→ **Problem details**
Each entry that appears below should be restated exactly as it is.

→ **Records for the exercise**
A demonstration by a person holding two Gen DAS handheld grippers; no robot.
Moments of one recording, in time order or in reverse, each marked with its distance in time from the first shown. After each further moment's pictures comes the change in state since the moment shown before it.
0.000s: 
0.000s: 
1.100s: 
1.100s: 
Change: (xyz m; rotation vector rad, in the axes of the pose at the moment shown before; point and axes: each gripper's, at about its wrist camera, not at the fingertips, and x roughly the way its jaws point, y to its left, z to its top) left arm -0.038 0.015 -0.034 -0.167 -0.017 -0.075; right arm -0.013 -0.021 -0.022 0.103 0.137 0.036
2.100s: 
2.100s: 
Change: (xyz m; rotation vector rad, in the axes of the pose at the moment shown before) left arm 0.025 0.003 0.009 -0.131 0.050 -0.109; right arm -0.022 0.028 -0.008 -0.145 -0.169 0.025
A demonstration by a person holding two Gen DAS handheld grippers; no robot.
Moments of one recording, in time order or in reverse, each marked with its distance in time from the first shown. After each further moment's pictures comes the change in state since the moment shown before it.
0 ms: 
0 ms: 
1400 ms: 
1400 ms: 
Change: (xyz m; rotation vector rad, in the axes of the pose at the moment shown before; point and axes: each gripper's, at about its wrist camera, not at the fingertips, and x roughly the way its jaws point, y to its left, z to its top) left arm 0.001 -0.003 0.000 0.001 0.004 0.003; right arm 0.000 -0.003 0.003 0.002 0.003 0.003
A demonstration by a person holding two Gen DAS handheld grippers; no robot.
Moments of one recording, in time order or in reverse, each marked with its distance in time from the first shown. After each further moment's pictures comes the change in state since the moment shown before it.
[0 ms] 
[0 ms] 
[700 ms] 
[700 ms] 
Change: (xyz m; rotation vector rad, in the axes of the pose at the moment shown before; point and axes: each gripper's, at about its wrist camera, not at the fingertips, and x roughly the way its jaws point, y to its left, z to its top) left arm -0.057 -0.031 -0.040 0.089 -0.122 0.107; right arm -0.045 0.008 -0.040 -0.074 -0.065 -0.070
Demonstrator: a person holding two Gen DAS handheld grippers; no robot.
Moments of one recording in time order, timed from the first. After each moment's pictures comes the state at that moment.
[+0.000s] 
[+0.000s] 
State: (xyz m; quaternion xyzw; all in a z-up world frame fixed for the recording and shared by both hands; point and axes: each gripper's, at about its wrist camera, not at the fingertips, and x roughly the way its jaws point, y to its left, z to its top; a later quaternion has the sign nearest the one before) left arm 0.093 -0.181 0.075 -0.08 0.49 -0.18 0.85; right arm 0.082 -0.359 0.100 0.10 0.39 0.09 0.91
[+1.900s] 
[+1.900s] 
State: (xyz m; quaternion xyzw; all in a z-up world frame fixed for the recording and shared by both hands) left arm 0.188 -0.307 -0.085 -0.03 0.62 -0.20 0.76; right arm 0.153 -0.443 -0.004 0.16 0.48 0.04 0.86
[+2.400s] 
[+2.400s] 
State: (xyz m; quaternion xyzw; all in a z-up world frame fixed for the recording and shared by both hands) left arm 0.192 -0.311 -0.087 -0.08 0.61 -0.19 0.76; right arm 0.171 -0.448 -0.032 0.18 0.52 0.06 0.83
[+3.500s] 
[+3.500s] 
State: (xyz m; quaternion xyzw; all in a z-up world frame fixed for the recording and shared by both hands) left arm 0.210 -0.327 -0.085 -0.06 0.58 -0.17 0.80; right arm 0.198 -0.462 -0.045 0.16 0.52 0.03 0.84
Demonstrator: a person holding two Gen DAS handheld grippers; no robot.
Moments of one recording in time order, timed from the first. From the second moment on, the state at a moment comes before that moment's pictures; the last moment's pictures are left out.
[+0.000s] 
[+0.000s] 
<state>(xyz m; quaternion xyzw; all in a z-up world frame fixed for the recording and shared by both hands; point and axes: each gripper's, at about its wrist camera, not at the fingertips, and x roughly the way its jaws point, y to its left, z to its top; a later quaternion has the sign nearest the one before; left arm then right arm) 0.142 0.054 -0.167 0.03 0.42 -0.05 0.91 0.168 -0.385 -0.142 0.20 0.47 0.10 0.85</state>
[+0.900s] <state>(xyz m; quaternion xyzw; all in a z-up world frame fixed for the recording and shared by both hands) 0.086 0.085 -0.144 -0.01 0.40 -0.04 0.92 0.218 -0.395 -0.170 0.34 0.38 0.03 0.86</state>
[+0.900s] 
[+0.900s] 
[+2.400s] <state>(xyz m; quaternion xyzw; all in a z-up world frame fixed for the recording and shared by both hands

→ **Task solution**
A demonstration by a person holding two Gen DAS handheld grippers; no robot.
Moments of one recording, in time order or in reverse, each marked with its distance in time from the first shown. After each further moment's pictures comes the change in state since the moment shown before it.
0.000s: 
0.000s: 
1.100s: 
1.100s: 
Change: (xyz m; rotation vector rad, in the axes of the pose at the moment shown before; point and axes: each gripper's, at about its wrist camera, not at the fingertips, and x roughly the way its jaws point, y to its left, z to its top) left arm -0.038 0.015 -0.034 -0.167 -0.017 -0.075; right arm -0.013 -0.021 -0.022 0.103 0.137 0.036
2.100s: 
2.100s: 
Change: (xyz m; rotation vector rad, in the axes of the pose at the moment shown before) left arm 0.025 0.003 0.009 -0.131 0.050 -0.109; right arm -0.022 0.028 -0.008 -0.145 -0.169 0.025
A demonstration by a person holding two Gen DAS handheld grippers; no robot.
Moments of one recording, in time order or in reverse, each marked with its distance in time from the first shown. After each further moment's pictures comes the change in state since the moment shown before it.
0 ms: 
0 ms: 
1400 ms: 
1400 ms: 
Change: (xyz m; rotation vector rad, in the axes of the pose at the moment shown before; point and axes: each gripper's, at about its wrist camera, not at the fingertips, and x roughly the way its jaws point, y to its left, z to its top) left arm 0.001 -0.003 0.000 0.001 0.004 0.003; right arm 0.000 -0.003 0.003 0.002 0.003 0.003
A demonstration by a person holding two Gen DAS handheld grippers; no robot.
Moments of one recording, in time order or in reverse, each marked with its distance in time from the first shown. After each further moment's pictures comes the change in state since the moment shown before it.
[0 ms] 
[0 ms] 
[700 ms] 
[700 ms] 
Change: (xyz m; rotation vector rad, in the axes of the pose at the moment shown before; point and axes: each gripper's, at about its wrist camera, not at the fingertips, and x roughly the way its jaws point, y to its left, z to its top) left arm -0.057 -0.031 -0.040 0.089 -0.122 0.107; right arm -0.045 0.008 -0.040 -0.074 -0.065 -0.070
Demonstrator: a person holding two Gen DAS handheld grippers; no robot.
Moments of one recording in time order, timed from the first. After each moment's pictures comes the state at that moment.
[+0.000s] 
[+0.000s] 
State: (xyz m; quaternion xyzw; all in a z-up world frame fixed for the recording and shared by both hands; point and axes: each gripper's, at about its wrist camera, not at the fingertips, and x roughly the way its jaws point, y to its left, z to its top; a later quaternion has the sign nearest the one before) left arm 0.093 -0.181 0.075 -0.08 0.49 -0.18 0.85; right arm 0.082 -0.359 0.100 0.10 0.39 0.09 0.91
[+1.900s] 
[+1.900s] 
State: (xyz m; quaternion xyzw; all in a z-up world frame fixed for the recording and shared by both hands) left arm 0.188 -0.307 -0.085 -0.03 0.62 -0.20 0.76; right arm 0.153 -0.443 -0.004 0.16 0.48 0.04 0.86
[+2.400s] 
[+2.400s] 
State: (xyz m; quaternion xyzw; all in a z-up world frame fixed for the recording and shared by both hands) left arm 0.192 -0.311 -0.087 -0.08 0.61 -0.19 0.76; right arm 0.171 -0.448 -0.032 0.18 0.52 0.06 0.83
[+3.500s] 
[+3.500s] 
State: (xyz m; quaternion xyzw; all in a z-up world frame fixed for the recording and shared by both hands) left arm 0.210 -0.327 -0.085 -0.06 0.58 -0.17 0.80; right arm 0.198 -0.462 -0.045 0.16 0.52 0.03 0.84
Demonstrator: a person holding two Gen DAS handheld grippers; no robot.
Moments of one recording in time order, timed from the first. From the second moment on, the state at a moment comes before that moment's pictures; the last moment's pictures are left out.
[+0.000s] 
[+0.000s] 
<state>(xyz m; quaternion xyzw; all in a z-up world frame fixed for the recording and shared by both hands; point and axes: each gripper's, at about its wrist camera, not at the fingertips, and x roughly the way its jaws point, y to its left, z to its top; a later quaternion has the sign nearest the one before; left arm then right arm) 0.142 0.054 -0.167 0.03 0.42 -0.05 0.91 0.168 -0.385 -0.142 0.20 0.47 0.10 0.85</state>
[+0.900s] <state>(xyz m; quaternion xyzw; all in a z-up world frame fixed for the recording and shared by both hands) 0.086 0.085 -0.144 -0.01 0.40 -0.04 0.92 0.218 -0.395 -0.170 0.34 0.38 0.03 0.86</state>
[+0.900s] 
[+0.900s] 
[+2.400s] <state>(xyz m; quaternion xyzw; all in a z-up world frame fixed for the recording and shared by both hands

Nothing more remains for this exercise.